Full source: examples/08_corporate_envs.py

Example: Robot morphologies

Robot morphologies

Three robot morphologies extracted from the same physical dynamics world model. Each robot has different sensors (obs_fields) and actuators (act_fields) but operates in the same physical world.

Different robots, same physics:

model = GeneralUnifiedWorldModel(
    include=["physical", "resources", "infrastructure", "regime"],
)

# Logistics robot: freight optimization
logistics_env = model.to_openenv(
    obs_fields=[
        "physical.infrastructure.shipping_lane_capacity",
        "physical.infrastructure.port_congestion",
        "physical.infrastructure.rail_freight_network",
    ],
    act_fields=[
        "physical.infrastructure.shipping_lane_capacity",
    ],
    reward_fn=lambda obs, act, info: (
        obs["physical.infrastructure.shipping_lane_capacity"].mean()
        - 0.8 * obs["physical.infrastructure.port_congestion"].mean()
    ),
)

# Disaster response robot: hazard mitigation
disaster_env = model.to_openenv(
    obs_fields=[
        "physical.disasters.active_disaster_state",
        "physical.disasters.wildfire_state",
        "physical.disasters.pandemic_risk",
    ],
    act_fields=[
        "physical.disasters.active_disaster_state",
    ],
    reward_fn=lambda obs, act, info: -sum(
        abs(v.mean()) for v in obs.values()
    ) + 1.0,
)

# Climate monitor: tracking and coverage
climate_env = model.to_openenv(
    obs_fields=[
        "physical.climate.global_temp_anomaly",
        "physical.climate.carbon_ppm",
    ],
    act_fields=[
        "physical.infrastructure.undersea_cable_topology",
    ],
    reward_fn=lambda obs, act, info: -abs(
        obs["physical.climate.global_temp_anomaly"].mean()
    ),
)

Full source: examples/09_robot_envs.py

Installation

pip install "general-unified-world-model[env]"

This adds gymnasium>=0.29 as a dependency. Compatible with both gymnasium and legacy gym.

Design notes

Why not OpenAI Gym directly? We use gymnasium (the maintained fork). The WorldModelEnv is a standard gymnasium.Env — it works with any RL framework that supports Gymnasium (Stable Baselines 3, RLlib, CleanRL, TorchRL, etc.).

Why not OpenEnv server/client? The naming .to_openenv() references the idea from OpenEnv of environments as standardized interfaces. Our implementation is a local Gymnasium env (no server needed), but it could be wrapped as an OpenEnv server for distributed training.

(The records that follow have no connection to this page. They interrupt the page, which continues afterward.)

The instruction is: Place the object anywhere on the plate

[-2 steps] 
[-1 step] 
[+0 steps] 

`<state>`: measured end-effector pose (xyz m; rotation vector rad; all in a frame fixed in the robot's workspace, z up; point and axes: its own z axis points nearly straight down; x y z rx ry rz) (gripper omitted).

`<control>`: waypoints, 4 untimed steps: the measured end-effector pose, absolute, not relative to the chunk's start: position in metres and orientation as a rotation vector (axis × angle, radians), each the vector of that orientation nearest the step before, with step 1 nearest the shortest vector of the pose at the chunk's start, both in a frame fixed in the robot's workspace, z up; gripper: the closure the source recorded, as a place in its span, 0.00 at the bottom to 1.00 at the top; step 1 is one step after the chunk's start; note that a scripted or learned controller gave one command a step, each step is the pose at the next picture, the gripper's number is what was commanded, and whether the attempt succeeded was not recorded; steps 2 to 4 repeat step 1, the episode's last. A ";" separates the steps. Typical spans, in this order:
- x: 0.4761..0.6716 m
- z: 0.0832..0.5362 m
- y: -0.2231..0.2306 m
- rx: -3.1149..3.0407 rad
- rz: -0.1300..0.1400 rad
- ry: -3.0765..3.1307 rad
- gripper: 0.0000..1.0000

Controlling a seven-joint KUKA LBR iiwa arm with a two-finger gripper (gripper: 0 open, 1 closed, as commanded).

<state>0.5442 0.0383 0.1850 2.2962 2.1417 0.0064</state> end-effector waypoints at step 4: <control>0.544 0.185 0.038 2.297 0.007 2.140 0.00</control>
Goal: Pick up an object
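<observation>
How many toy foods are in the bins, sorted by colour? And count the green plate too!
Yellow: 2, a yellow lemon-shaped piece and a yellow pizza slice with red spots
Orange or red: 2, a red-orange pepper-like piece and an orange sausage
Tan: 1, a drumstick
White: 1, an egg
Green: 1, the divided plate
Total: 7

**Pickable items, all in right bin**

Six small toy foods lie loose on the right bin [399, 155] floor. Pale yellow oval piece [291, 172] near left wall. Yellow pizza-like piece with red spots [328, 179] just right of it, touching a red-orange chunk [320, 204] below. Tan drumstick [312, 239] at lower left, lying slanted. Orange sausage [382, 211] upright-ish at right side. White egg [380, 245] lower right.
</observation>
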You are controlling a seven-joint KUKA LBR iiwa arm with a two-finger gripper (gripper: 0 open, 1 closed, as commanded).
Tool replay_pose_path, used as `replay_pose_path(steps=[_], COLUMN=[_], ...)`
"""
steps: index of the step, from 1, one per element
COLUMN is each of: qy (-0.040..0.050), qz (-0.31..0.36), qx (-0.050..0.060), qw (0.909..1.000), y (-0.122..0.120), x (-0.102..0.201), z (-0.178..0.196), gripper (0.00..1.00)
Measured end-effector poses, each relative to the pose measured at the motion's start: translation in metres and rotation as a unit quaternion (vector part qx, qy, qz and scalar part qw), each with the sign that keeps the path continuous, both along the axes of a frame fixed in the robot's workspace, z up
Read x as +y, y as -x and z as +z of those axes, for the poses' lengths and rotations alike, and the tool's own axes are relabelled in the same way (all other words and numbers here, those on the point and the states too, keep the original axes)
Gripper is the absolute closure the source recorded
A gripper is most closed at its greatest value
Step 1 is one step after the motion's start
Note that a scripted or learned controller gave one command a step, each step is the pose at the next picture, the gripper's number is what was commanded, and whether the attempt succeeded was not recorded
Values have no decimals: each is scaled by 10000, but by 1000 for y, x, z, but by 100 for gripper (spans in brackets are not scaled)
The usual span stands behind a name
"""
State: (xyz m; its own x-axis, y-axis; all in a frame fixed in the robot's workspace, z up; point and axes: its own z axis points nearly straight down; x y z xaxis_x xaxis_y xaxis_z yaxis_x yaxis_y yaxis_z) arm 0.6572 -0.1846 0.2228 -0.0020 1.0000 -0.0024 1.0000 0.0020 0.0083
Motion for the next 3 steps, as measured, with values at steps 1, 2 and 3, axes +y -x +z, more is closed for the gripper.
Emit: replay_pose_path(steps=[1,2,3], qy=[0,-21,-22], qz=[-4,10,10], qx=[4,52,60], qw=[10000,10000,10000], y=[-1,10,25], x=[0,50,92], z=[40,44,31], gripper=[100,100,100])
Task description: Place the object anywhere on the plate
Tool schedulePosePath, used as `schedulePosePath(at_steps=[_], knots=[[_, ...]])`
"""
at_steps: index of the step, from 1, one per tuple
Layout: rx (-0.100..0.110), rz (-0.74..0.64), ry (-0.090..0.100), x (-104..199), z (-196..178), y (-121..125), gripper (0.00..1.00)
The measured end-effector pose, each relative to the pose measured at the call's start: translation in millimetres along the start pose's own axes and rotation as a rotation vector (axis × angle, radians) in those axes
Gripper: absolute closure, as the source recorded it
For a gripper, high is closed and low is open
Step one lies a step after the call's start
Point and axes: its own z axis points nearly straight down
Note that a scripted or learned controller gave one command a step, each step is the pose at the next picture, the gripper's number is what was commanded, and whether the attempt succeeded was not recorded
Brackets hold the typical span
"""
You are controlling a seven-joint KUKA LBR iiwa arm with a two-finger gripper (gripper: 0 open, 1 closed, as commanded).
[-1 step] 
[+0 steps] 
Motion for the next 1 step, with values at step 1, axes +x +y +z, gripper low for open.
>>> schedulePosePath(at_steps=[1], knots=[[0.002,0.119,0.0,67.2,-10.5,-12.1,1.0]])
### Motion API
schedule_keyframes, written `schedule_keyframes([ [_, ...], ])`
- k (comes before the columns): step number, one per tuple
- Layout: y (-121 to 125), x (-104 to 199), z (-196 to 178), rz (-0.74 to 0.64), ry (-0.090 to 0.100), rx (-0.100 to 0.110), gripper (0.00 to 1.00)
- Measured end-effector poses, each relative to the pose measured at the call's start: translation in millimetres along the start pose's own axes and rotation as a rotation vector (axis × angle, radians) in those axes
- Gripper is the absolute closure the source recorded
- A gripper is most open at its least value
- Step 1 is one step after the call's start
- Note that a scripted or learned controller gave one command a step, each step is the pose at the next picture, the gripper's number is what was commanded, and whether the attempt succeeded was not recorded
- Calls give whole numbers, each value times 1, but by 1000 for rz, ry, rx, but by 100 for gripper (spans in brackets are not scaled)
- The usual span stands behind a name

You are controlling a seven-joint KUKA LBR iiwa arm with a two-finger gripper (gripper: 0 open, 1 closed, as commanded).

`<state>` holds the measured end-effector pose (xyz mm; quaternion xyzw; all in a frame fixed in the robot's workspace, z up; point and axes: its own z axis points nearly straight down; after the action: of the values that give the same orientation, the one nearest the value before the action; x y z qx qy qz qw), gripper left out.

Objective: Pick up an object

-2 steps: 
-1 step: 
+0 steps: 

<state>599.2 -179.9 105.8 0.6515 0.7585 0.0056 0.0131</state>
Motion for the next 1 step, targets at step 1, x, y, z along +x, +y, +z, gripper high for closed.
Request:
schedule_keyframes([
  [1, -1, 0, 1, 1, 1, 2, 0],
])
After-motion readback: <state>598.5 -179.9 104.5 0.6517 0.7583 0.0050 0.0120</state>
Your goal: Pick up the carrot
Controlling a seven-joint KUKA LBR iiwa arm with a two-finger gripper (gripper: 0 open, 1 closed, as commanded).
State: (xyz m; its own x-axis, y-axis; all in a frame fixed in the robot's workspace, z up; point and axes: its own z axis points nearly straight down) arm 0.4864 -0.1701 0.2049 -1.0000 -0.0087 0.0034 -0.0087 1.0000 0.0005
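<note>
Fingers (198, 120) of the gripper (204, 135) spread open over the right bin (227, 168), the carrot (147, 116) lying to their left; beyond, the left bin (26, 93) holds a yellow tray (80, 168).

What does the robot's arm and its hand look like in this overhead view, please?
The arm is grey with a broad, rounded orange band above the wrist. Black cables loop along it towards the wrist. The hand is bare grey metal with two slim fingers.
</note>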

Performance: n_denoise_steps controls the speed-quality tradeoff. For RL training, 3-10 steps is usually sufficient. For evaluation, use 50+.

Shared state: Multiple WorldModelEnv instances from the same WorldModel share the canvas. This is intentional for multi-agent scenarios but means single-agent envs should each get their own world model instance (or call reset() between uses).